Repeat back the listing below, word for word and in full.

---*---

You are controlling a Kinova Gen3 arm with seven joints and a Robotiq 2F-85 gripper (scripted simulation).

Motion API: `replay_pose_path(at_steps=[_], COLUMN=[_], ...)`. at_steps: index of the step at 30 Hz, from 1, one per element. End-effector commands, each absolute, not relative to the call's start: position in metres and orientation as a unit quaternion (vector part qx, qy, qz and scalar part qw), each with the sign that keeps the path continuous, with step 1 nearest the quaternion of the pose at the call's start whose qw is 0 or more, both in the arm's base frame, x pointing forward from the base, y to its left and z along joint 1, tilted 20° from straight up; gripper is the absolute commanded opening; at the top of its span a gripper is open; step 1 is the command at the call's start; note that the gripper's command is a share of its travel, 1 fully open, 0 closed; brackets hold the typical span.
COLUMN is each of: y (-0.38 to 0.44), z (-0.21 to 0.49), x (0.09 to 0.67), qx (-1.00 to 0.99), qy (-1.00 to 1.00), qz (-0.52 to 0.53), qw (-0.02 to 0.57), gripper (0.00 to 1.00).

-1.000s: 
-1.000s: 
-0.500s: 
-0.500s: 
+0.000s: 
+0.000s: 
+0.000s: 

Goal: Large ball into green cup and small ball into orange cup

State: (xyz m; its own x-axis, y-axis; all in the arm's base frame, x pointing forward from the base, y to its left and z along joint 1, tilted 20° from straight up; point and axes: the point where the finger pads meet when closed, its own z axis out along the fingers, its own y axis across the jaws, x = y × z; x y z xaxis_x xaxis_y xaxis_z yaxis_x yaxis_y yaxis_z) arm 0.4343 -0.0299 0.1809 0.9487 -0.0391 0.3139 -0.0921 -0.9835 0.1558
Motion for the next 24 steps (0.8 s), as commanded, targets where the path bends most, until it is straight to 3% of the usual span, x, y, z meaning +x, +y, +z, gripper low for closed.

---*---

▸ ANSWER SPACE:
You are controlling a Kinova Gen3 arm with seven joints and a Robotiq 2F-85 gripper (scripted simulation).

Motion API: `replay_pose_path(at_steps=[_], COLUMN=[_], ...)`. at_steps: index of the step at 30 Hz, from 1, one per element. End-effector commands, each absolute, not relative to the call's start: position in metres and orientation as a unit quaternion (vector part qx, qy, qz and scalar part qw), each with the sign that keeps the path continuous, with step 1 nearest the quaternion of the pose at the call's start whose qw is 0 or more, both in the arm's base frame, x pointing forward from the base, y to its left and z along joint 1, tilted 20° from straight up; gripper is the absolute commanded opening; at the top of its span a gripper is open; step 1 is the command at the call's start; note that the gripper's command is a share of its travel, 1 fully open, 0 closed; brackets hold the typical span.
COLUMN is each of: y (-0.38 to 0.44), z (-0.21 to 0.49), x (0.09 to 0.67), qx (-1.00 to 0.99), qy (-1.00 to 1.00), qz (-0.52 to 0.53), qw (-0.02 to 0.57), gripper (0.00 to 1.00).

-1.000s: 
-1.000s: 
-0.500s: 
-0.500s: 
+0.000s: 
+0.000s: 
+0.000s: 

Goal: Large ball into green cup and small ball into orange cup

State: (xyz m; its own x-axis, y-axis; all in the arm's base frame, x pointing forward from the base, y to its left and z along joint 1, tilted 20° from straight up; point and axes: the point where the finger pads meet when closed, its own z axis out along the fingers, its own y axis across the jaws, x = y × z; x y z xaxis_x xaxis_y xaxis_z yaxis_x yaxis_y yaxis_z) arm 0.4343 -0.0299 0.1809 0.9487 -0.0391 0.3139 -0.0921 -0.9835 0.1558
Motion for the next 24 steps (0.8 s), as commanded, targets where the path bends most, until it is straight to 3% of the usual span, x, y, z meaning +x, +y, +z, gripper low for closed.

The output has been given in full.